1. Field of the Invention
The present invention relates to a planarizing method of an object surface or a deposited film, especially relates to a planarizing method of a surface of a substrate or the like, or a film deposited on a substrate, which is used during manufacturing a magnetic device, a semiconductor device or the like.
2. Description of the Related Art
In recent years, more integrations of a magnetic device, a semiconductor device and so on have proceeded. For example, more integration of a thin-film magnetic head for reading/writing data has actively proceeded as well as higher performance, on demand for more improvement in areal recording density in the magnetic recording technique.
Most of the conventional manufacturing methods of such devices have a forming process of a predetermined element, by depositing a thin-film on a substrate and then by patterning the deposited film. Such a thin-film process meets the integration of the device by, for example, providing a microscopic width of the formed thin-film pattern with high accuracy. Here, a planarizing process is significantly important as well as the patterning process.
The planarizing process is a process for eliminating or reducing the variation in thickness or the step on the surface of the film deposited on the substrate. As a conventional technique of the planarizing process, there is, for example, an etch-back method.

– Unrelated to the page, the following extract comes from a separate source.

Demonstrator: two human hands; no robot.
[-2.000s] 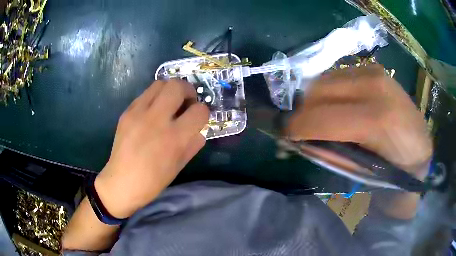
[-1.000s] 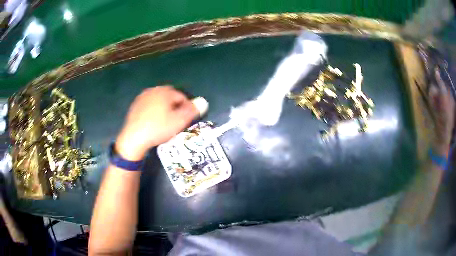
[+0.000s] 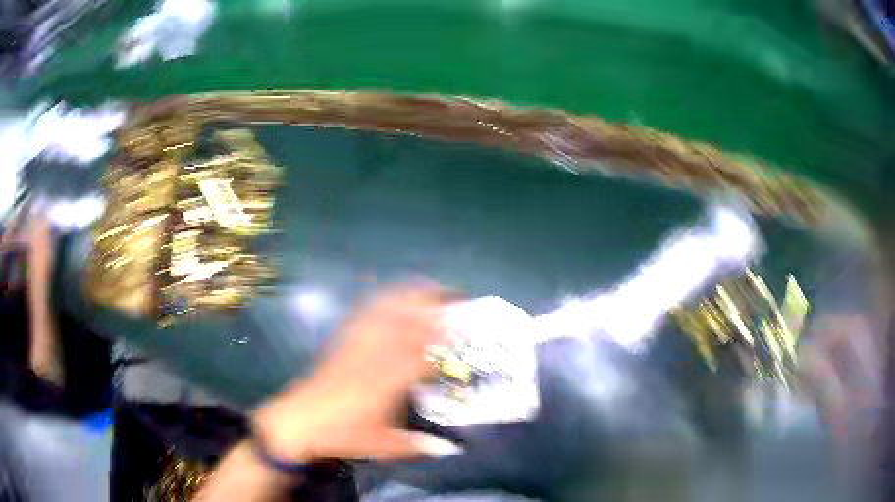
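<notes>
The whole view is blurred by motion. A white socket housing (image 3: 510, 377), open side up, lies on the dark green mat with brass-coloured parts inside. A white cord in a clear plastic bag (image 3: 638, 304) runs from its upper right. My left hand (image 3: 363, 377) is at the housing's left side, fingers over its upper left edge. The thumb, with a white cover on its tip, lies just below the lower edge. Blur hides whether the hand grips it. A pinkish smear at the right edge may be my right hand (image 3: 849, 358); its fingers and anything held are unreadable.
A tan tray (image 3: 137, 235) heaped with brass strips is at the left; more brass strips (image 3: 751, 324) lie at the right. A brown ledge (image 3: 471, 118) separates the mat from the bright green belt (image 3: 608, 54). Another person's arm (image 3: 41, 304) shows at far left.
The view has swung, so the housing and bag appear lower and further right. My left hand has moved from the housing's upper left corner to its left side, with the thumb lower.
</notes>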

The etch-back method is a widely-used technique in which a resist, a spin-glass (SOG) or the like is applied so as to wholly cover the thin-film pattern formed on the substrate, and then the surface of the applied resist, SOG or the like is planarized by using an etching or a chemical mechanical polishing (CMP).

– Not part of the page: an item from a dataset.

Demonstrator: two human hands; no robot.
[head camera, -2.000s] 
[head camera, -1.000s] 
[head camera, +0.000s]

Further, as a means for resolving the negative effect of the steps, Japanese Patent Publication No. 03-261126A describes a forming method of gate electrodes of GaAs field-effect transistors (GaAs FET) in which a resist film pattern is formed with high accuracy to avoid the increase in gate length or the breaking of the formed gate electrode. Generally, a resist film pattern formed over a step portion has a tendency to become thicker around the step. As a result, it becomes difficult to perform an appropriate exposure to the whole resist film pattern. As a measure against this problem, the above-described forming method has a process to expose the resist film on the step portion separately in order to appropriately expose the whole resist film pattern.

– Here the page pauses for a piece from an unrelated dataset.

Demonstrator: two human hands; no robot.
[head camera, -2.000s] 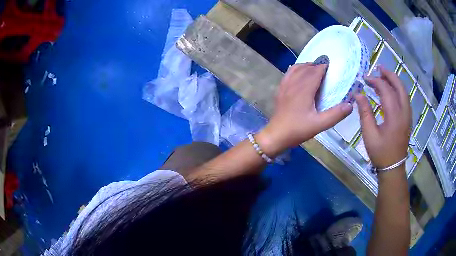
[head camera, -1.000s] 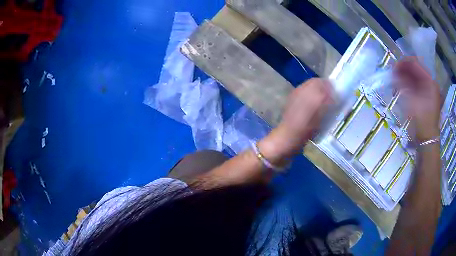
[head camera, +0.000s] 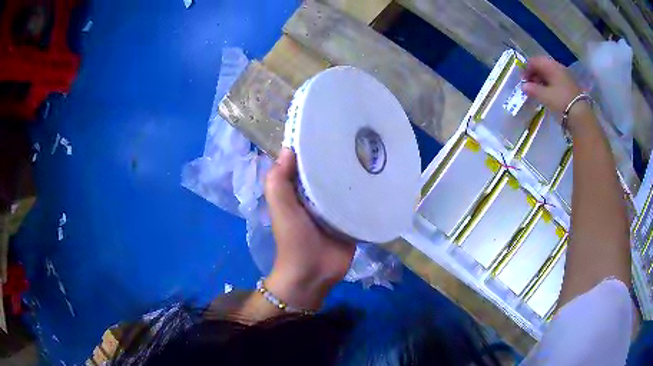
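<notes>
My left hand (head camera: 304, 236) holds the large white tape roll (head camera: 336, 164) by its lower left edge, its flat face and small core hole turned toward me. My right hand (head camera: 555, 89) is at the upper end of the cell tray (head camera: 469, 136). Its fingertips pinch a short white tape piece with blue print (head camera: 515, 99) over a pouch cell (head camera: 501, 118). Whether the piece touches the cell, I cannot tell. The tray holds several silver-grey cells in two rows, with yellow patches and thin red leads between the rows. My right forearm hides part of the tray.
The tray lies on a wooden pallet (head camera: 358, 61) with open gaps between slats. Crumpled translucent film (head camera: 222, 161) lies on the blue floor left of it. Another tray (head camera: 645, 221) is at the right edge. A red plastic object (head camera: 43, 71) stands at the upper left. White scraps dot the floor.
The blurred hands have moved apart. My left hand now holds the roll away from the tray, to the left. My right hand has moved to the tray's upper end with a tape piece.
</notes>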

However, even in this conventional technique, there has been a problem that a distribution or variation of film thickness in the resist film occurs when applying the resist, and thus, the distribution or variation of film thickness in the planarized film remains even after performing the planarizing process.
For example, in the case of planarizing a step by using the above-described etch-back method, under the presence of the distribution or variation of film thickness in the resist film as a buffer layer, it is significantly difficult to reduce the step within the amount of the distribution or variation. Further, in the case of planarizing a deposited film on a predetermined area of the substrate, the distribution of film thickness in the applied resist film occurs in this area when applying the resist. Therefore, it is also significantly difficult to suppress the distribution of film thickness in the planarized film within the amount of the distribution of film thickness in the applied resist film.